● Your objective: All of the listing must be given again exactly, except that the images are dropped.

Start of Supplied data

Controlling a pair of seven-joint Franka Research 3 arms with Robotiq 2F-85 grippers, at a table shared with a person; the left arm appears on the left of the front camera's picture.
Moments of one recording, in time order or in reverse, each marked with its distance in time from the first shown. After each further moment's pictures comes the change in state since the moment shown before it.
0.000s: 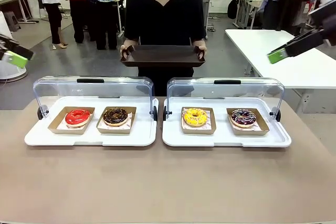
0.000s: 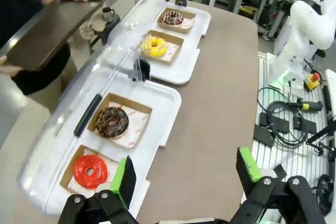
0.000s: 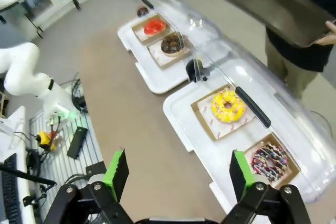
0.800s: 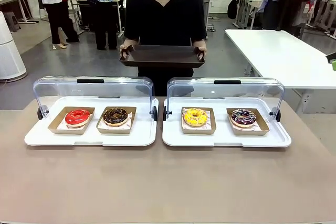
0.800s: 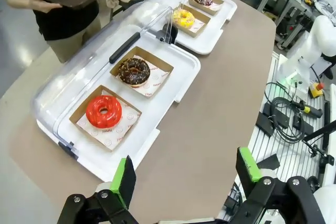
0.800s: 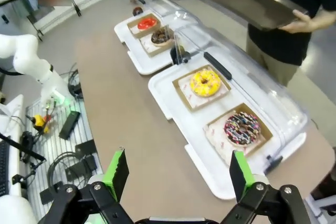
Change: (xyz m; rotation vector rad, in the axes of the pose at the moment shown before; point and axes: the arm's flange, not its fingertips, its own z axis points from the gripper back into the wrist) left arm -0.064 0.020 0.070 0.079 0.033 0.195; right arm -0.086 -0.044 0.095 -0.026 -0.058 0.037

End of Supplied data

● Finished exercise:
Controlling a pair of seven-joint Franka Research 3 arms with Robotiq 2F-85 grippers, at a table shared with a person; the left arm appears on the left of the front camera's picture.
Moments of one recording, in time order or in reverse, each marked with its distance in time from the first shown. After each further moment's pictures comes the change in state since the moment shown before it.
0.000s: 
0.000s: 
0.000s: 
0.800s: 
0.800s: 
0.800s: 
Change: (xyz m; rotation vector rad, in the axes of the pose at the moment shown before; point and axes: the arm's flange, not its fingertips, its own z axis points from the gripper back into the wrist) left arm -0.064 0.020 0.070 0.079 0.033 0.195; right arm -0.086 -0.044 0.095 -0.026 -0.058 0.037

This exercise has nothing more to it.